EXERCISE PROMPT >> Search the material for the word "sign" and copy every line in which it occurs.

== Segment start ==

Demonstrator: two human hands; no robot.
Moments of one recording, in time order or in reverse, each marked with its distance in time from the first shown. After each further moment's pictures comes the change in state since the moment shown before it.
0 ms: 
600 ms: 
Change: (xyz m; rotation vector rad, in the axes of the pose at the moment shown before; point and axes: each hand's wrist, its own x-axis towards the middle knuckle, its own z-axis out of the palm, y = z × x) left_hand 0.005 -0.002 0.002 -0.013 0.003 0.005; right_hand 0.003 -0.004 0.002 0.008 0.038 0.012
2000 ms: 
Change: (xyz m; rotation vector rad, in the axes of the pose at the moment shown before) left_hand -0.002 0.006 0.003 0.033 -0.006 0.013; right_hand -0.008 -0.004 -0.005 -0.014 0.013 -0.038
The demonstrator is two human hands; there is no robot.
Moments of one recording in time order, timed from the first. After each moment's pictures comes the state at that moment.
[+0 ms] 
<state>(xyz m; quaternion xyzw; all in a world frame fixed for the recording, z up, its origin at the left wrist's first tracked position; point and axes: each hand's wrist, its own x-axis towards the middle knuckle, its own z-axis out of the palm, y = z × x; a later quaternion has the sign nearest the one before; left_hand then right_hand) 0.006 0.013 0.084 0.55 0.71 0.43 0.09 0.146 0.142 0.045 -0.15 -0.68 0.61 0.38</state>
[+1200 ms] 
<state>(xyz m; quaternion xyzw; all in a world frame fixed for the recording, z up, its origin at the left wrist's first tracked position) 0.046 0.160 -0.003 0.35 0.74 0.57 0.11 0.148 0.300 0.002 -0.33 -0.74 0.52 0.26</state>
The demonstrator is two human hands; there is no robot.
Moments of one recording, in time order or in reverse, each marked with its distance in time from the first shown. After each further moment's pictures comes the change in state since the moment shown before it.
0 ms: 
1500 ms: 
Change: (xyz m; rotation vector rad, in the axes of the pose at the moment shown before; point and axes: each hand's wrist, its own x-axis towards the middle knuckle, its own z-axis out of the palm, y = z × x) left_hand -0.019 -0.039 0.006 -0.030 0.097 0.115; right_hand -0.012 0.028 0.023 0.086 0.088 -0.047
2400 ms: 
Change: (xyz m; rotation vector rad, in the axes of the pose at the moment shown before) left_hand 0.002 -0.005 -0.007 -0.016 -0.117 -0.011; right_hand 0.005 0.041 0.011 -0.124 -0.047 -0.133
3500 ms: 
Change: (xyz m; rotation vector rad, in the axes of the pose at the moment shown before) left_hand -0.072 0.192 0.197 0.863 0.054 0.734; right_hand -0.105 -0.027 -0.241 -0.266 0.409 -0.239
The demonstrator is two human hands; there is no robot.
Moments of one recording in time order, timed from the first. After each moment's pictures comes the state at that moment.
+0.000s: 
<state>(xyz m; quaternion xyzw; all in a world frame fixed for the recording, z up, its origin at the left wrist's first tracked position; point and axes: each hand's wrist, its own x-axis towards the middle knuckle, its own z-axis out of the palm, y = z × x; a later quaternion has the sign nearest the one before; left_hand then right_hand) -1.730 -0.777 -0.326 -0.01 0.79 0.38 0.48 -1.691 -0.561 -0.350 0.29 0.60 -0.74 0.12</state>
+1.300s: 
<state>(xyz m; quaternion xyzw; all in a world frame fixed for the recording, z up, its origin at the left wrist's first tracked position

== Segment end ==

ANSWER TO THE PROBLEM >>
<state>(xyz m; quaternion xyzw; all in a world frame fixed for the recording, z up, its origin at the left wrist's first tracked position; point and axes: each hand's wrist, its own x-axis towards the middle knuckle, its own z-axis out of the palm, y = z × x; a later quaternion has the sign nearest the one before; left_hand then right_hand) 0.006 0.013 0.084 0.55 0.71 0.43 0.09 0.146 0.142 0.045 -0.15 -0.68 0.61 0.38</state>
<state>(xyz m; quaternion xyzw; all in a world frame fixed for the recording, z up, its origin at the left wrist's first tracked position; point and axes: each hand's wrist, its own x-axis towards the middle knuckle, its own z-axis out of the palm, y = z × x; a later quaternion has the sign nearest the one before; left_hand then right_hand) -1.730 -0.777 -0.326 -0.01 0.79 0.38 0.48 -1.691 -0.561 -0.350 0.29 0.60 -0.74 0.12</state>

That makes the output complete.